We spent last summer far away from home so my husband could work and I could help my best friend who had a 22mo old and was having twins.

It was a big change for my daughter, having me be occupied with other babies, a toddler, my friend and keeping her house. My husband was working with my friend's husband in their restaurant/bakery and he worked loooong hours. One of the ways that Noor and I were able to spend some good one-on-one time together was to volunteer to do the shopping for the business.

We'd have lunch at the Sam's Club (big grocery store) cafe, do the shopping, maybe stop at a thrift store to look through beanie babies and then stop for ice cream on the way home. Both of us looked forward to spending this bit of time together and it became a very important piece in her loving the time we spent in Alaska. Sometimes Michael (dh) would join us and that made for fun too--he'd shop while Noor and I just hung out.

So, along with co-sleeping, which I also think is a lovely idea, see if there are ways to fit time for just the two of you into your schedule, even if that time is partially business related--but tag on time that is just for you two. I don't know if you're required to be at the house for religious services, but since everyone else is already occupied, maybe that could be another opportunity to go off together.

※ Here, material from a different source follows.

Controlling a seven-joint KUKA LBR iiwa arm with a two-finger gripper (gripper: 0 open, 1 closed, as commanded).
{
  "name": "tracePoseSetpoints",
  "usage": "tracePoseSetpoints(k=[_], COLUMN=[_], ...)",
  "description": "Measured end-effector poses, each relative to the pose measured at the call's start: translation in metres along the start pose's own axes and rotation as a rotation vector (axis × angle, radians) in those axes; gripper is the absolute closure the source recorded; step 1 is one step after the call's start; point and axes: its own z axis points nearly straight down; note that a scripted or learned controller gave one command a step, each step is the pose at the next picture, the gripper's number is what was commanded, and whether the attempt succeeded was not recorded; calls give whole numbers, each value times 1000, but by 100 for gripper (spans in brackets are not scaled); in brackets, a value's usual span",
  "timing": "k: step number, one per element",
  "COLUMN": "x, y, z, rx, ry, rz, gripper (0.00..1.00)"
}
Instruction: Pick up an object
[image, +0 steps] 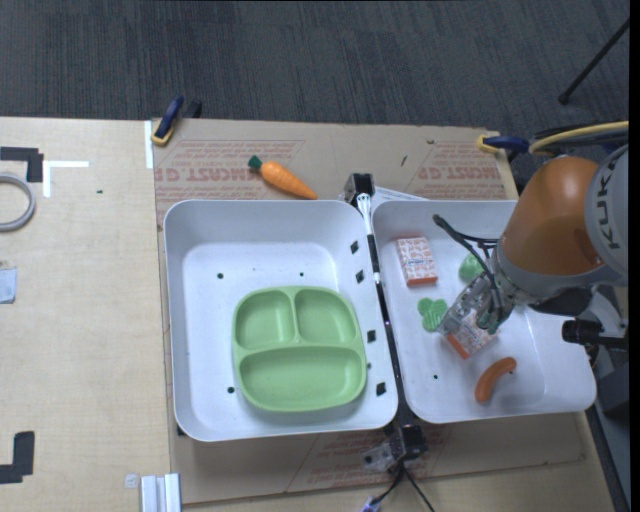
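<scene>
My gripper (470, 322) is low in the right bin (560, 395), pointing down and to the left. A small orange-red piece (461, 347) shows right at its tip; whether that piece is held is unclear. A green toy (431, 313) lies just left of the gripper, and another green piece (469, 268) sits behind it. Near the bin's back left is a pink patterned box (416, 260). An orange-brown sausage (494, 379) lies at the front of the bin, right of the gripper tip.
The left bin (200, 300) holds a green divided plate (298, 348). A toy carrot (284, 178) lies on the cardboard behind the bins. The arm's orange band (555, 215) hangs over the right bin's far right side.
</scene>
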Motion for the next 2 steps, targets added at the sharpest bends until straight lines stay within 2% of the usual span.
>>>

Our daughter is extremely sensitive to any trepidation I'm feeling, even if I don't voice it--maybe even more so when I don't voice it. Check your own feelings about fear/negativity regarding the change your lives have taken and see if you can't come to a better, stronger, more confident place.

Brie

Rinelle

When my husband quit his job unexpectedly a couple of years ago, and we
decided to make a go of my home business instead of him looking for more
work, by daughter was quite distressed. It helped a lot for me to talk
about others in a similar situation (mentioned my dad not working when I was
a kid etc), and this seemed to help her a lot. She was so used to daddy
being at work, and we had talked a lot about how he had to work so that we
had money, so when he wasn't working, she was really insecure about it.
Perhaps your daughter is picking up on your own concerns about money, and
needs some reasurance on that too?

My daughter still finds it hard when I'm working, and even if she's been
happily playing with Daddy, when I'm suddenly unavailable because of
working, she suddenly needs me. I'm lucky enough to be able to work in
short bursts, and pause what I'm doing if she needs me, which helps a lot.
Is it possible that instead of working a 4 hour block, you could break it up
into shorter blocks? Or take frequent breaks to check on the kids upstairs,
see if they need anything, get them snacks etc?

Tamara

Sandra Dodd

-=-It helped a lot for me to talk
about others in a similar situation (mentioned my dad not working when I was
a kid etc), and this seemed to help her a lot.-=-

This reminds me of the 1930's (Holly's interest in those times). Holly loves Fred Astaire movies, and the 1970's movie Paper Moon. Those might be fun, and distracting in a good way for a distressed 8 year old.

When there's stress at our house, I've found that happy music or a funny movie helps, somewhere between a little bit and all the way, depending.